Rabbi Avrohom Lider, head of Ahavas Chesed in Brooklyn contacted Yisroel Konstantini from half a world away and invited him to come to New York. Meanwhile, Rabbi Lider embarked on an aggressive publicity campaign in search of a kidney for the Israeli, who had been searching for a solution to his health problems for 14 years.

Rabbi Mendy Mathless has just begun his post as shliach in Albany before Rosh Hashana, and took over a shiur for his father-in-law. Mathless had mourned the passing of his sister-in-law in England just a month earlier. The topic of the shiur was medical ethics, and the conversation turned to kidney donation, when Rabbi Mathless decided he would dedicate himself to the ultimate mitzvah and donate a kidney.
Enduring the pain and uncertainty of surgery, although aware that kidney donation is a quite safe procedure, Rabbi Mathless donated his kidney to Yisorel Konstantini.

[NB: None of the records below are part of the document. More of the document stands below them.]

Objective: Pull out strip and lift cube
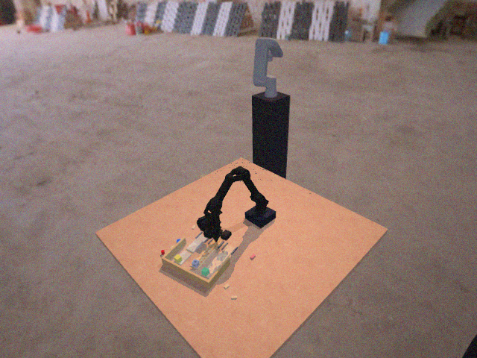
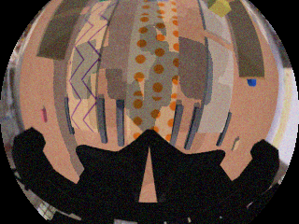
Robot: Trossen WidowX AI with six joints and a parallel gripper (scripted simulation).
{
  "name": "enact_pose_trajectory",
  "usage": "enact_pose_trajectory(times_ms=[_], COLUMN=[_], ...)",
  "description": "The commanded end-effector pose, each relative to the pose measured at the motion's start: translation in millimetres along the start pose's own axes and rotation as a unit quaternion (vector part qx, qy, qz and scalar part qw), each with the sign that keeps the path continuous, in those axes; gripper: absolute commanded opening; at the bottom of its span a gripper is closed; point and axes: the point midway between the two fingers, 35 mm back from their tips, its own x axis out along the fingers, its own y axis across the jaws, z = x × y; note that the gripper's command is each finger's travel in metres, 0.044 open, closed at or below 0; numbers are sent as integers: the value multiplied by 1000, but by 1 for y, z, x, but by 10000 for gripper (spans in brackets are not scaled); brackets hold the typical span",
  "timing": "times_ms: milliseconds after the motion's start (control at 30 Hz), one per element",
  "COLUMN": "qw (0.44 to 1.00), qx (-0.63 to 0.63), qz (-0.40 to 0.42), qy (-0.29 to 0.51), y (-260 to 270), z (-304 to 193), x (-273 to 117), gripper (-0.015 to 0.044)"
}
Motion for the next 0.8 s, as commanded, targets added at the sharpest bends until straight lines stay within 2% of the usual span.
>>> enact_pose_trajectory(times_ms=[0,767], qw=[1000,1000], qx=[-1,-1], qz=[2,2], qy=[10,12], y=[1,2], z=[-12,-49], x=[4,4], gripper=[0,0])
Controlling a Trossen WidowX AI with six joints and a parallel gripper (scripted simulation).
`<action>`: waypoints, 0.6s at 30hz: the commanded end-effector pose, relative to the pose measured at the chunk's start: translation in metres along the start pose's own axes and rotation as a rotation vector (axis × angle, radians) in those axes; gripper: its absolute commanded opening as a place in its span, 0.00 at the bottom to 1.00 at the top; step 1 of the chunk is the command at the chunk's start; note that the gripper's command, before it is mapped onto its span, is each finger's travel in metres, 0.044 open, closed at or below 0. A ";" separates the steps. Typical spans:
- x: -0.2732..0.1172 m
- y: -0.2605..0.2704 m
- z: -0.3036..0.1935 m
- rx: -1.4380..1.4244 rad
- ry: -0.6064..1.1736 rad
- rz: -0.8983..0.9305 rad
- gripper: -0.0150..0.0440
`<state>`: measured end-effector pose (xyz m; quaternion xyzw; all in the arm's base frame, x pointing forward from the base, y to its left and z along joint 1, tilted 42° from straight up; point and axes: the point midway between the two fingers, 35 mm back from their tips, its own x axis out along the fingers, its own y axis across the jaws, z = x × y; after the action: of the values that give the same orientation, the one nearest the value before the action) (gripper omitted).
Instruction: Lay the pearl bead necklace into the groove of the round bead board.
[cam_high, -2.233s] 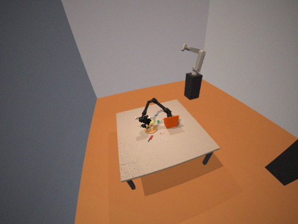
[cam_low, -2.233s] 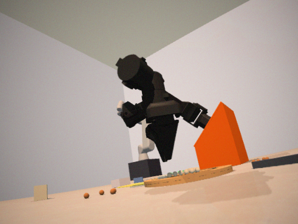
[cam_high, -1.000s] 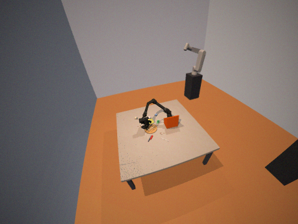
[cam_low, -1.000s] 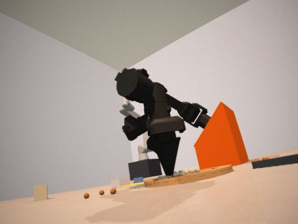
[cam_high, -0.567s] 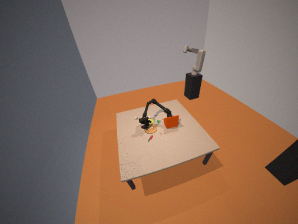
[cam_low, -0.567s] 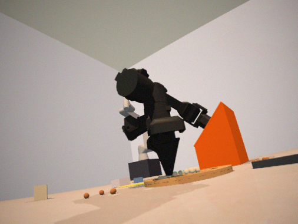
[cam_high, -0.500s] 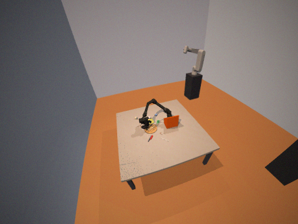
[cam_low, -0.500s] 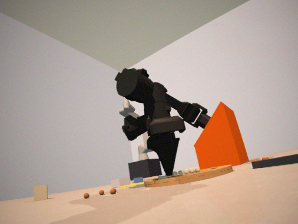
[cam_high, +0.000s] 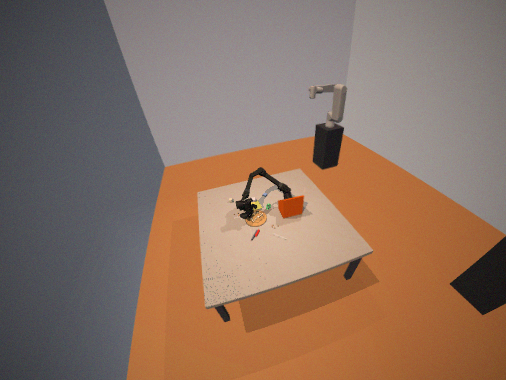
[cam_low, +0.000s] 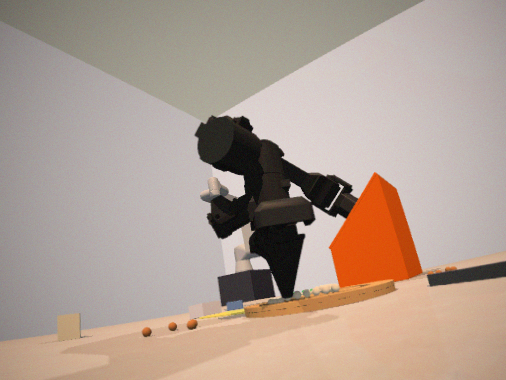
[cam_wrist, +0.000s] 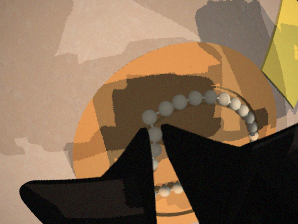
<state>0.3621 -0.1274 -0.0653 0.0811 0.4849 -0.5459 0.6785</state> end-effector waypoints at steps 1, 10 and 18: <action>0.000 0.000 0.000 0.001 0.000 0.001 0.25; -0.006 0.000 -0.001 -0.006 0.000 -0.001 0.25; -0.006 0.011 0.003 -0.005 0.000 -0.001 0.25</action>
<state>0.3673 -0.1229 -0.0620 0.0788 0.4867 -0.5448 0.6783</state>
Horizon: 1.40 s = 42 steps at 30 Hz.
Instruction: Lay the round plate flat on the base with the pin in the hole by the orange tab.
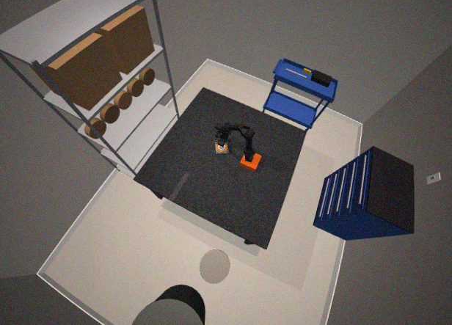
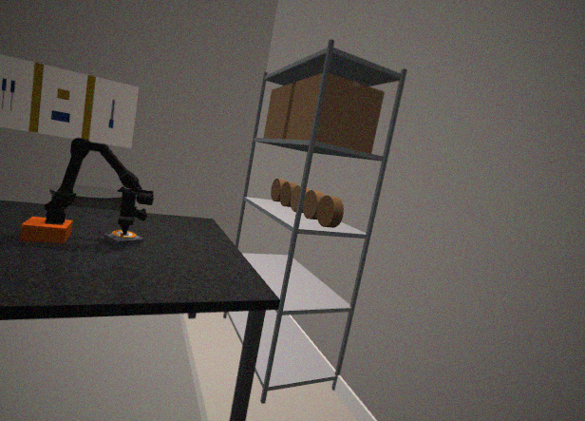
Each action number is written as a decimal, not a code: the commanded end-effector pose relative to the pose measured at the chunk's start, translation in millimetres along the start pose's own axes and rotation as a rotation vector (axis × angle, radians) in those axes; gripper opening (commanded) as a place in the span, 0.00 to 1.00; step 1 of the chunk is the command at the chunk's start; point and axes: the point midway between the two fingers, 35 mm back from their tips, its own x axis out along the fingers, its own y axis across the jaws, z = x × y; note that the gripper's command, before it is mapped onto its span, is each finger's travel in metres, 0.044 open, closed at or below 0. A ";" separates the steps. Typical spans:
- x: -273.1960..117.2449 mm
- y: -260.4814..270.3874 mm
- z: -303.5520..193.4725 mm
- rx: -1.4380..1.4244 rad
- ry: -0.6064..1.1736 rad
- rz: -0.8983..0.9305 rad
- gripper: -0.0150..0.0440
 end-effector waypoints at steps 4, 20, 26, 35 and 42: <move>1.8 1.2 -10.5 -0.004 0.012 0.003 0.25; 0.9 5.8 -26.2 -0.004 0.013 0.003 0.25; 0.4 8.6 -30.9 -0.004 0.014 0.004 0.25; -0.6 11.4 -35.2 -0.004 0.014 0.004 0.25; -0.4 13.9 -38.6 -0.004 0.014 0.004 0.25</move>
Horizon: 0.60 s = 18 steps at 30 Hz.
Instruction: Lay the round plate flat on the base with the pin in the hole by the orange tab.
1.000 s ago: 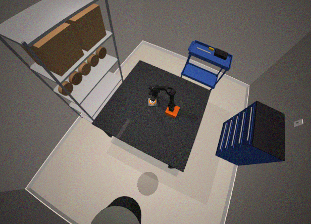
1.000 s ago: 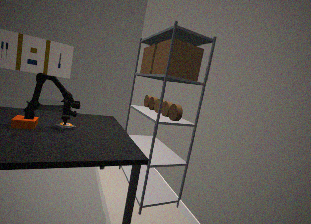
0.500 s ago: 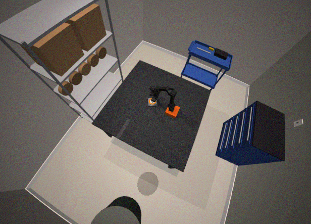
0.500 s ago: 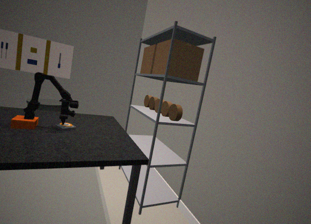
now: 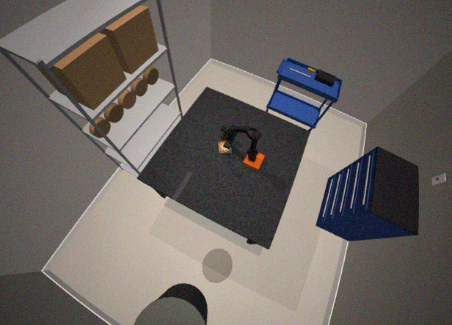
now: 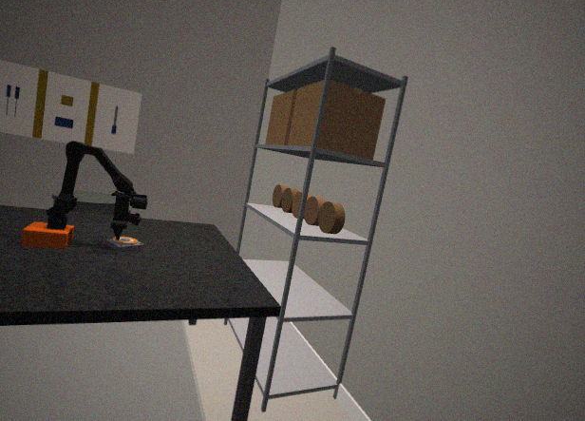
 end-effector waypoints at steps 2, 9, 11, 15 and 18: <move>1.4 3.5 -4.7 0.002 0.005 0.005 0.25; -7.7 3.9 -4.2 0.002 0.005 0.005 0.25; -18.1 3.6 -3.9 0.002 0.005 0.004 0.25; -38.6 3.8 -6.8 0.002 0.005 0.004 0.25; -33.2 3.3 -6.0 0.004 0.007 0.002 0.25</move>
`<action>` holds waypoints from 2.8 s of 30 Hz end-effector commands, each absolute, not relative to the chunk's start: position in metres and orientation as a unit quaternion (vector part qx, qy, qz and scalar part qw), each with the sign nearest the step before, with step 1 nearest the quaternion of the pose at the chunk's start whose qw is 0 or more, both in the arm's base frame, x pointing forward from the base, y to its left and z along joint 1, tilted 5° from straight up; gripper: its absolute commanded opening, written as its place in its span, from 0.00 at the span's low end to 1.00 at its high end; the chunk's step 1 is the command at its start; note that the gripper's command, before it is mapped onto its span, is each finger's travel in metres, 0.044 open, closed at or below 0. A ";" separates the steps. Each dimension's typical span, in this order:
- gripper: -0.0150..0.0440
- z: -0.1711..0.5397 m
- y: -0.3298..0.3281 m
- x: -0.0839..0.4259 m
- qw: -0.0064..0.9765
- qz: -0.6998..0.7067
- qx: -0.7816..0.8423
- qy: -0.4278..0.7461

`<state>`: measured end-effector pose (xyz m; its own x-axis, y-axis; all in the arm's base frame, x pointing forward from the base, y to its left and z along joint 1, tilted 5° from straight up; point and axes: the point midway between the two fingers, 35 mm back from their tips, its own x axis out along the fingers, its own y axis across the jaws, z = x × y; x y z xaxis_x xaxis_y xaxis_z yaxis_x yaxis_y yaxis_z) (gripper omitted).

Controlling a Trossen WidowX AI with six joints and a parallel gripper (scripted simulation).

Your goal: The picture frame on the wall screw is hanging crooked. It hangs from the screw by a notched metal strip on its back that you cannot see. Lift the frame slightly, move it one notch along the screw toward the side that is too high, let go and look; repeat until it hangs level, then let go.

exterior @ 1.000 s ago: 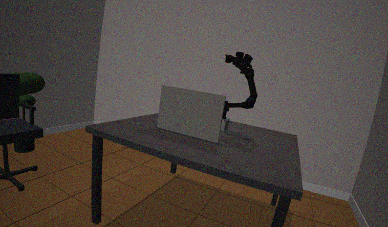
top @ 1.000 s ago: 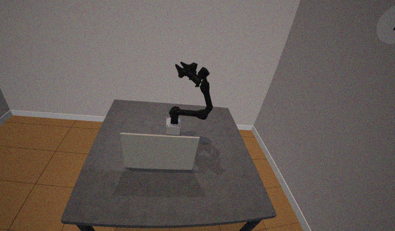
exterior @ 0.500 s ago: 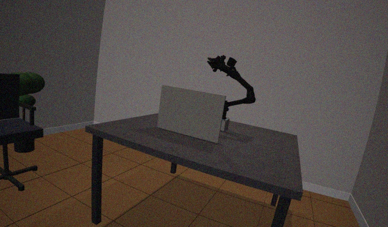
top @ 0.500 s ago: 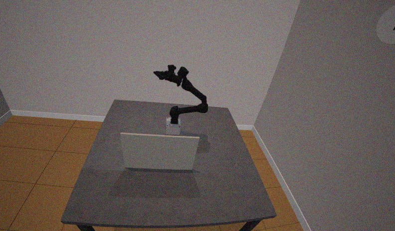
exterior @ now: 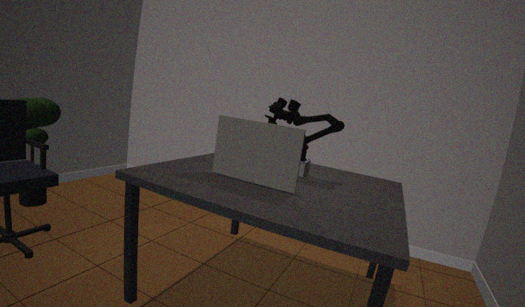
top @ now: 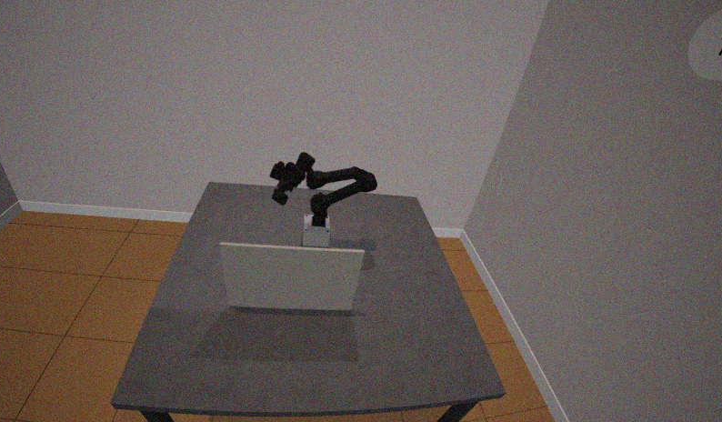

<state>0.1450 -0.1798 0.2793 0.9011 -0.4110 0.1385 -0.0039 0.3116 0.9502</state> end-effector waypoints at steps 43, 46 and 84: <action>0.69 0.186 -0.109 0.172 0.655 0.016 0.756 -0.015; 0.69 0.186 -0.109 0.172 0.655 0.016 0.756 -0.015; 0.69 0.186 -0.109 0.172 0.655 0.016 0.756 -0.015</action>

The two embraced after their surgeries, which took place at the same time, at the same hospital. The two met and embraced after the surgery was over.

“I explained that he’s a brother,” Mathless told Chabad.org, “We don’t know each other, but we’re part of a whole.” Two weeks later, the families prepared a meal thanking G-d for the miracle of the kidney donation and for Yisroel’s new lease on life.